** Opening Data excerpt block **

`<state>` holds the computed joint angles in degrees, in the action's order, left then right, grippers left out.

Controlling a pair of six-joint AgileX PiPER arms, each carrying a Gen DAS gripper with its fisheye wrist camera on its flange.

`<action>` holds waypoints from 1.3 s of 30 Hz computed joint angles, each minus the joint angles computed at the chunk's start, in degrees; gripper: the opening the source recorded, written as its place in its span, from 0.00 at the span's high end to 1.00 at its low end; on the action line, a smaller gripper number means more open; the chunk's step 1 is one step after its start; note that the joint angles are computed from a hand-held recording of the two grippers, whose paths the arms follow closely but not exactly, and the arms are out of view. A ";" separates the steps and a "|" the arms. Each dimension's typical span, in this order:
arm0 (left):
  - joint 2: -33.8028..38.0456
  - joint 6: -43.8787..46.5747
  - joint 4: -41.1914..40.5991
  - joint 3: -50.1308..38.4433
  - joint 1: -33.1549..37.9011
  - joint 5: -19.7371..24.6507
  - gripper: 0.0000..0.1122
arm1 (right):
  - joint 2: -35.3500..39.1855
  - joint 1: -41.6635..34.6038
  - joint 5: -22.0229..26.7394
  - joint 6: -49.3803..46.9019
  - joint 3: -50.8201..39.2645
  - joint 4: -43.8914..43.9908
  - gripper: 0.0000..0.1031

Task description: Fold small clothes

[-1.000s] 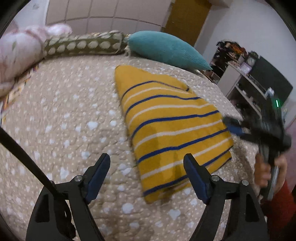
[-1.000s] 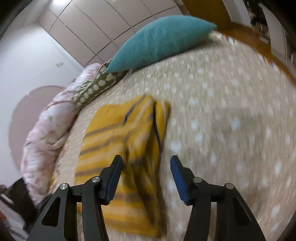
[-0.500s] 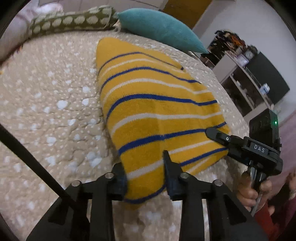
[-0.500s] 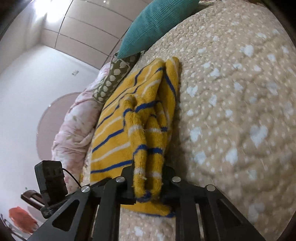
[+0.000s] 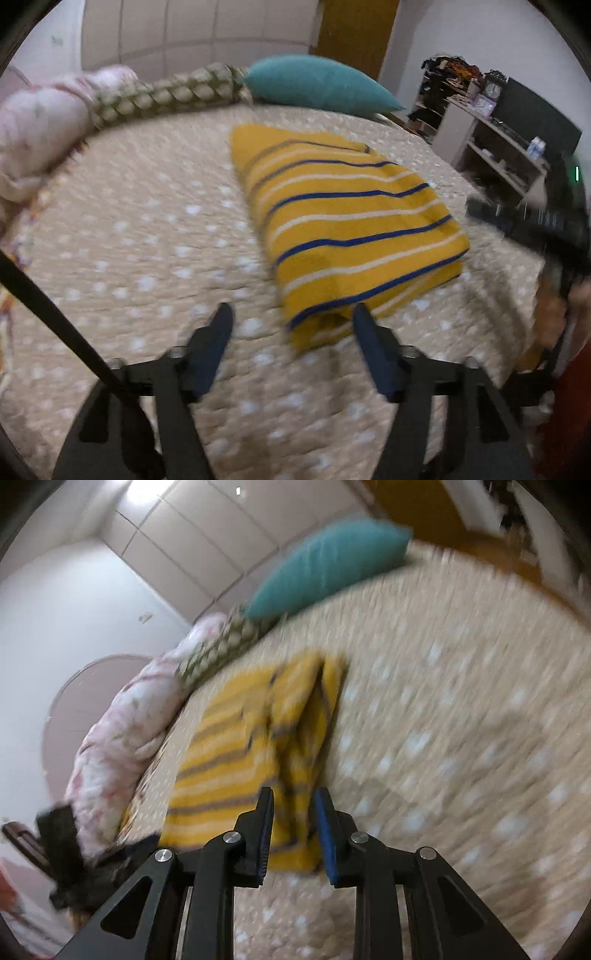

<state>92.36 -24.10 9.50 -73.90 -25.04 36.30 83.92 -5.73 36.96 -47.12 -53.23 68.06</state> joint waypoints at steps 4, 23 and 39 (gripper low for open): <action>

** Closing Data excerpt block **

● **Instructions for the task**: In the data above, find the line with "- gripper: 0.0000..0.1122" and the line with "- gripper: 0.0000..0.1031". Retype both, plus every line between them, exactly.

● **Your response**:
  - gripper: 0.0000..0.1122
arm1 (right):
  - joint 2: -35.3500..39.1855
  - joint 1: -41.6635..34.6038
  - joint 5: -22.0229..26.7394
  - joint 6: -49.3803..46.9019
  - joint 3: -50.8201..39.2645
  - joint 4: -43.8914..43.9908
  - gripper: 0.0000..0.1031

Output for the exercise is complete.